I just realized we’re already most of the way through July, and we haven’t even started organizing our camping trip yet. Better get on that! In the meantime though, I’ve put together a quick list of some other free and low-cost ways to keep the kids amused this summer. Here are some of the things we’ve been doing to keep the kids busy, and some ideas suggested by my awesome readers on Facebook.
Draw with chalk. Chalk drawing keeps my girls and all the kids in the neighbourhood busy for hours, and you can pick up a bucket of sidewalk chalk for cheap at your local dollar store.
Try chalk drawing in the rain at least once! When chalk gets wet it goes on brighter and spreads like paint. If there’s no rain in the forecast, soak the chalk in water for 5 to 10 minutes (add a little sugar to the water for even brighter colours!)
Discover your neighbourhood splash pad or wading pool. Visit here a lot. Resolve to put aside your self-consciousness and bring your own bathing suit to play with the kids and cool off too!
Go stargazing. If you’re in a big city, you may need to drive out a little bit to get away from the light pollution. Bring a blanket to lie on and a second blanket to curl up under. What constellations can you find? AstronomyOnline.org offers great mouse over maps to help you identify the constellations visible in each season.
If you’re in the northern hemisphere, be sure to check out the Perseid meteor shower. While technically visible from July 17-August 24, the shower will peak on the nights of August 12 and 13 with 60 or more shooting stars per hour. Don’t forget to make a wish!
Spend the day at the beach or lake. Bring buckets and shovels for making a sandcastle. Collect shells or pretty rocks. If you don’t have access to a lake or ocean, visit your local community pool and see how long you can hold your breath underwater.
Go berry picking. Depending on where you live, berry seasons will vary. Here in the Lower Mainland of BC, strawberries generally ripen in June and July, boysenberries in July, blueberries and raspberries in July and August, and Saskatoon berries late July-August. Pick wild blackberries and huckleberries in August and September.
Explore nature. Plan a nature walk or hike for the whole family. Visit nearby forests, rivers, or lakes and see what animals, birds, insects, or fish you can find. If you’re feeling ambitious, make it a scavenger hunt (use pictures for pre-readers). Tip: take a plastic bag with you and make a point of picking up a few pieces of trash while you’re out there.
Visit your local playground. If you don’t have a playground near you, consider if there are any nearby fast food restaurants that might have a play area.
Make a trip to your local library. I remember how wonderful it was to curl up late at night with my favourite books, knowing I didn’t have to get up early for school the next day. Most libraries offer summer reading programs and story times for the younger crowd. Call or go online to find out what your library offers.

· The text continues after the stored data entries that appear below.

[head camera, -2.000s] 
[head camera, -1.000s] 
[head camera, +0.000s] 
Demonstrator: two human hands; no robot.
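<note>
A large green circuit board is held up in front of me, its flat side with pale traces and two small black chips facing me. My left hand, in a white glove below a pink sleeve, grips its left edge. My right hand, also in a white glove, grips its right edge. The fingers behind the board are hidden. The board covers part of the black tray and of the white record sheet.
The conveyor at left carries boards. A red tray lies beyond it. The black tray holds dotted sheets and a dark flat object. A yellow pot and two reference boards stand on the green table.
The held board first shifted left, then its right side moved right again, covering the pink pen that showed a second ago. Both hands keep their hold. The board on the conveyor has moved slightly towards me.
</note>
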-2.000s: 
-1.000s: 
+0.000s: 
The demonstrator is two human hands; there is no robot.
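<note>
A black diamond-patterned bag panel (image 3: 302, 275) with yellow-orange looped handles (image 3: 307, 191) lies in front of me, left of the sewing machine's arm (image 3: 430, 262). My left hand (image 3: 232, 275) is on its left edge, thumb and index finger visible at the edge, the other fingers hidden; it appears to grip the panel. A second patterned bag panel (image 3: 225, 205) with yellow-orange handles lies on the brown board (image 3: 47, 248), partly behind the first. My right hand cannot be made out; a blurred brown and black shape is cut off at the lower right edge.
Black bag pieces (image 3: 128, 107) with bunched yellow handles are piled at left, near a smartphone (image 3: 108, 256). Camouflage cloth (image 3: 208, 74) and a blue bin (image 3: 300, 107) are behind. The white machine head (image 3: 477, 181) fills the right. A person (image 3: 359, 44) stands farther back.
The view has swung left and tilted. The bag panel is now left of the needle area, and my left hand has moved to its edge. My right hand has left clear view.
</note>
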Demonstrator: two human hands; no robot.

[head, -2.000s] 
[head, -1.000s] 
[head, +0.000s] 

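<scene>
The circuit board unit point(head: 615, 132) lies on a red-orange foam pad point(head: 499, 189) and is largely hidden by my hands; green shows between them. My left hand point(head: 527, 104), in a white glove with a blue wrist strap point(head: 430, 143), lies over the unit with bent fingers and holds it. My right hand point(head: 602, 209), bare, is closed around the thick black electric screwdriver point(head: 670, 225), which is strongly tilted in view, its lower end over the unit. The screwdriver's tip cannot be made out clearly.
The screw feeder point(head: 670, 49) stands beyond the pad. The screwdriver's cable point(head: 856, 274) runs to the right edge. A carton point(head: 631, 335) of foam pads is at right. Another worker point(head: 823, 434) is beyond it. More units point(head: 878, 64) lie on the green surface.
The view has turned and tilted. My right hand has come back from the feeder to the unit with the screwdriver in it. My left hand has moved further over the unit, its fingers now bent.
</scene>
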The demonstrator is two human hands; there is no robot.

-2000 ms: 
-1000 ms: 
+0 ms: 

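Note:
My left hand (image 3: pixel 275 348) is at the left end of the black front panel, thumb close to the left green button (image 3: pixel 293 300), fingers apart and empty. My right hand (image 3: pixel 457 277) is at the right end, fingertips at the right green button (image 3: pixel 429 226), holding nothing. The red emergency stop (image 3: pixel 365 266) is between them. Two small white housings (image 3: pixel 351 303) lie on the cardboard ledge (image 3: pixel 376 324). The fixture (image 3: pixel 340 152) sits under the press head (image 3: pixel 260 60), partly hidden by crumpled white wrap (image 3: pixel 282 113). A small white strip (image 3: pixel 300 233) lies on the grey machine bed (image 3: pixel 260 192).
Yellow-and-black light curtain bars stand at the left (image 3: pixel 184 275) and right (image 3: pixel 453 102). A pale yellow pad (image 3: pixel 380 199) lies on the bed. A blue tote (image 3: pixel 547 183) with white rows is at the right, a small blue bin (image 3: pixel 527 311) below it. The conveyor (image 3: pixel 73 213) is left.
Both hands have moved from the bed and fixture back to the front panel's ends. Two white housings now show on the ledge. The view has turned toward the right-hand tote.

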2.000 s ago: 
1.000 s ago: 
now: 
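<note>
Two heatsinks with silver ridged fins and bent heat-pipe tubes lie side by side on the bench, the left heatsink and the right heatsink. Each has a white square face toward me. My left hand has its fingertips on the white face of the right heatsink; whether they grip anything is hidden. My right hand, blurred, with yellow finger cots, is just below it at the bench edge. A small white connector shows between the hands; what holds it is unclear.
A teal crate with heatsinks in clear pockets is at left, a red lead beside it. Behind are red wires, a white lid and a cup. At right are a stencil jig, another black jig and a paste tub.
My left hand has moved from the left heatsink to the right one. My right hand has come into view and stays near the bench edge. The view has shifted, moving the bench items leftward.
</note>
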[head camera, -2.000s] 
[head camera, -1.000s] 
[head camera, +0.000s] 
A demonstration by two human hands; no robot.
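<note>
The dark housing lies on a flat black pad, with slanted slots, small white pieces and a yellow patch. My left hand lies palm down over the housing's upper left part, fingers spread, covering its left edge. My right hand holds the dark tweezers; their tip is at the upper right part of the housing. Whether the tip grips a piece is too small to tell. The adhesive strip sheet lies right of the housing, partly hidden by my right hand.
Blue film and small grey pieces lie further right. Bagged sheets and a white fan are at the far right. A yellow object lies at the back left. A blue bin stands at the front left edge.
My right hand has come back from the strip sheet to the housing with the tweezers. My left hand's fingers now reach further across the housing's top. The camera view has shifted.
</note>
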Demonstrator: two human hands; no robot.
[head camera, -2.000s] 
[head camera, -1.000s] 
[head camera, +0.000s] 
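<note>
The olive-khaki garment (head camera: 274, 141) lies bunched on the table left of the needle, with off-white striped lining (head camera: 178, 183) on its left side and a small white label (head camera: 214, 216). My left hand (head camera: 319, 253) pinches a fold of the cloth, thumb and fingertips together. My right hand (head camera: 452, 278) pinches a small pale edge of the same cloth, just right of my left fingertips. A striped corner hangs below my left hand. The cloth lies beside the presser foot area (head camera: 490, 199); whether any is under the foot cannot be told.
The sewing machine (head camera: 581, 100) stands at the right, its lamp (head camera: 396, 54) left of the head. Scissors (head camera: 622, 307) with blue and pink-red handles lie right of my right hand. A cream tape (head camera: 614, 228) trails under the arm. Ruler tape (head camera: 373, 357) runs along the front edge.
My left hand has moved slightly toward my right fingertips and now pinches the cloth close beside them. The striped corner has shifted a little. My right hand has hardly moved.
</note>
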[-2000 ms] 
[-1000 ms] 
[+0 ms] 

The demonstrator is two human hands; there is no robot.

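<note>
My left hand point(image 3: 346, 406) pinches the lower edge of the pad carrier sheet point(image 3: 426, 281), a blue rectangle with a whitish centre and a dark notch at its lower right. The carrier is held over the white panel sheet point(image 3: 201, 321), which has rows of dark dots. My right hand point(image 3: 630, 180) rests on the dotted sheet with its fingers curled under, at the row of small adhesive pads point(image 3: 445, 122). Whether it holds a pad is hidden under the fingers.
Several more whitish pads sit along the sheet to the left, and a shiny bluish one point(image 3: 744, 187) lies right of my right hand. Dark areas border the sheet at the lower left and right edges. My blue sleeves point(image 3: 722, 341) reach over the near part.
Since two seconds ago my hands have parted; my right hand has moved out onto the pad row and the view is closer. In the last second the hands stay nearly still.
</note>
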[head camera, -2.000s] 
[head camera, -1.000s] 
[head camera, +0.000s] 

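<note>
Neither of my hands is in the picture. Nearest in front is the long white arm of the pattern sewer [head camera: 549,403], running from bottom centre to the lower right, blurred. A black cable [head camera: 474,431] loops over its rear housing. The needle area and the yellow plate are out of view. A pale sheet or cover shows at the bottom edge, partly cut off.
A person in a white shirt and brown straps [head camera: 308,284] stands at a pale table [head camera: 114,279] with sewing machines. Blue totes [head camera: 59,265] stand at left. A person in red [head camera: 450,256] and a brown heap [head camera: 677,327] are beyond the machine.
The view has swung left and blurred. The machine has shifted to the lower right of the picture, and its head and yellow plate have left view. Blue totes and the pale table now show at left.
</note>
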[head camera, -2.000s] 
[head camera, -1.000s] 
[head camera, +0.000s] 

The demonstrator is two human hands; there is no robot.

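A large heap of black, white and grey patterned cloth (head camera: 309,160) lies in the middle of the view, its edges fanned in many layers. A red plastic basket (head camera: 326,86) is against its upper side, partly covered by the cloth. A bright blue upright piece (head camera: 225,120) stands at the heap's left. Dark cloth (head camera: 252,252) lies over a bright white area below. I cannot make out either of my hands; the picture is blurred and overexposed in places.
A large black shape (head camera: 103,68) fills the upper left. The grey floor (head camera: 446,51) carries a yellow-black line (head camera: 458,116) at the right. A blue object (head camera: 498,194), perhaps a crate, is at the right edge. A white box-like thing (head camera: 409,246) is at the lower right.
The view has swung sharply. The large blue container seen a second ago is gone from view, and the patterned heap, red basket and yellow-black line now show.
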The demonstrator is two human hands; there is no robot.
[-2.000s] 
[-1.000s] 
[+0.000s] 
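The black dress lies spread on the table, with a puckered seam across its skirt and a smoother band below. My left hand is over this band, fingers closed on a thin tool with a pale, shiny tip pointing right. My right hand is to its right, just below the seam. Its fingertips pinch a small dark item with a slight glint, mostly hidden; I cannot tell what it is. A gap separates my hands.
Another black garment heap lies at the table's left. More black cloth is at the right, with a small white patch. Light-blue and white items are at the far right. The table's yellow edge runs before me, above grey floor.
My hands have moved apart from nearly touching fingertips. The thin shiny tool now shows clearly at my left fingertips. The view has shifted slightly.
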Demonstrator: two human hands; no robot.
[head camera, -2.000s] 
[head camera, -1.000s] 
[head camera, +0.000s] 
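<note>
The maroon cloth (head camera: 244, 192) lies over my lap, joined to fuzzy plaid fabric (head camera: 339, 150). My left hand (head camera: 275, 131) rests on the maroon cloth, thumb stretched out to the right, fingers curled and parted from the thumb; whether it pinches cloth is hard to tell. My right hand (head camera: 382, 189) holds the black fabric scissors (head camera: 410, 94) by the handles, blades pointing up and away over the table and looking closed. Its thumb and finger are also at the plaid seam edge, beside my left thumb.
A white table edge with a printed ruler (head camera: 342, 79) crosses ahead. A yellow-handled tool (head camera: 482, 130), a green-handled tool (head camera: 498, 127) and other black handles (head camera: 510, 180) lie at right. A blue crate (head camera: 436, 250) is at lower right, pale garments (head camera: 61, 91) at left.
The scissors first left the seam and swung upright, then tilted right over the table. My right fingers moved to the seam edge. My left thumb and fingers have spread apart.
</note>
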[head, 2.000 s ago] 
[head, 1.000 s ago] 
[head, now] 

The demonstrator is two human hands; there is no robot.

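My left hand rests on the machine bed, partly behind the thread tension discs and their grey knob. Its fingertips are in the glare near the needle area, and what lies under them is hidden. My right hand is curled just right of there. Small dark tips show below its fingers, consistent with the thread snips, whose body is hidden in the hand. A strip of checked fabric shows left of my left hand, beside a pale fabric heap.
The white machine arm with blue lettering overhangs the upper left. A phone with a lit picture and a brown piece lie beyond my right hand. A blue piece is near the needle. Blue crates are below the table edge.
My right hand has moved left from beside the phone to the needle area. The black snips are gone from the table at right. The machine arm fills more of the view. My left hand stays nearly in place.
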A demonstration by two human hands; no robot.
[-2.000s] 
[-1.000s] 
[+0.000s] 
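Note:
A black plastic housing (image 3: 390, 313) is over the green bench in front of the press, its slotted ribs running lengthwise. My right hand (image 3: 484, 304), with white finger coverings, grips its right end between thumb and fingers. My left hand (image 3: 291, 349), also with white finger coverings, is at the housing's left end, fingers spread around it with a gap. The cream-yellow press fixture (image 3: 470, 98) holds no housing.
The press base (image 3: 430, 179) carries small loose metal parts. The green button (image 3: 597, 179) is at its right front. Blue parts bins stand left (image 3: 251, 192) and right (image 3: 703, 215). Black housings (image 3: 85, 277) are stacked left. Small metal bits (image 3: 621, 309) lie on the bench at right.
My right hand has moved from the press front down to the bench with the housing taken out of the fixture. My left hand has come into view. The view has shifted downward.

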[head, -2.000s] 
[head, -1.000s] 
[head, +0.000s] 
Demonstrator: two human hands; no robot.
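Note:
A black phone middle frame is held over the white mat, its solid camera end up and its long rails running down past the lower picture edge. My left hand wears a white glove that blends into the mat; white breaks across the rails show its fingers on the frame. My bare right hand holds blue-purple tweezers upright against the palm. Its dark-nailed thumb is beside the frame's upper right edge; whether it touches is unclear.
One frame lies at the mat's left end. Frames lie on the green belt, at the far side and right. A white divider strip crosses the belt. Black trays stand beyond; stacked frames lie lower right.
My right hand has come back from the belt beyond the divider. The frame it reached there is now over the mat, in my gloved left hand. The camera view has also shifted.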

Enjoy an ice cream cone or gelato at sunset. This is a family tradition for us. We like sharing lime gelato while watching the sun go down over the water at White Rock Beach.
Plan a camping trip. If time is short or you’re not ready for roughing it, pitch your tent in the backyard. Borrow a tent if you don’t have one.
Blow bubbles. Make your own bubble solution and set the kids loose.
Have a backyard picnic. Spread an old blanket on the grass and make up a plate of apple slices and other fresh fruit, cheese, crackers, and other kid-friendly finger food. Jazz up some ice water with citrus slices. Alternatively, make it a tea party with iced tea in a tea pot and finger sandwiches, complete with fancy hats. Pinkies up!
Learn a new sport! Disc golf or Frisbee golf is quickly gaining in popularity. Disc golf courses are usually free to play, and the game is accessible to most ages and ability levels.
Go geocaching. I’ve been hearing more and more about this modern day form of treasure hunting. Using a GPS, geocachers hide and seek caches using coordinates and clues found on geocaching websites.
Set up an old-fashioned sprinkler or Slip ‘N Slide in the backyard. Get all the neighbourhood kids in on the fun. You join in too!
Ride bikes or go inline skating after dinner. Take advantage of the lingering daylight and cooler evening weather to get in some fun exercise.
Go to the movies. Look around for movie theatres offering cheap children’s movies in the mornings during the summer. Many communities also organize free outdoor movies at local parks.
Visit your local children’s museum. See what’s available in your community. Don’t forget to check out what’s happening at the science centre, planetarium, or aquarium. Kids love the interactive, hands on displays, and many facilities offer special programming through the summer months.
Visit the dog park. Even if you don’t have a dog, the kids will love watching and playing with the dogs there.
Go ice skating. No matter how hot it is outside, it’s always cool at your local ice rink! Kids often skate free, so take advantage of the opportunity to cool down and have fun at the same time. When you leave, see if you can find the Zamboni pile outside and have a summer snowball fight!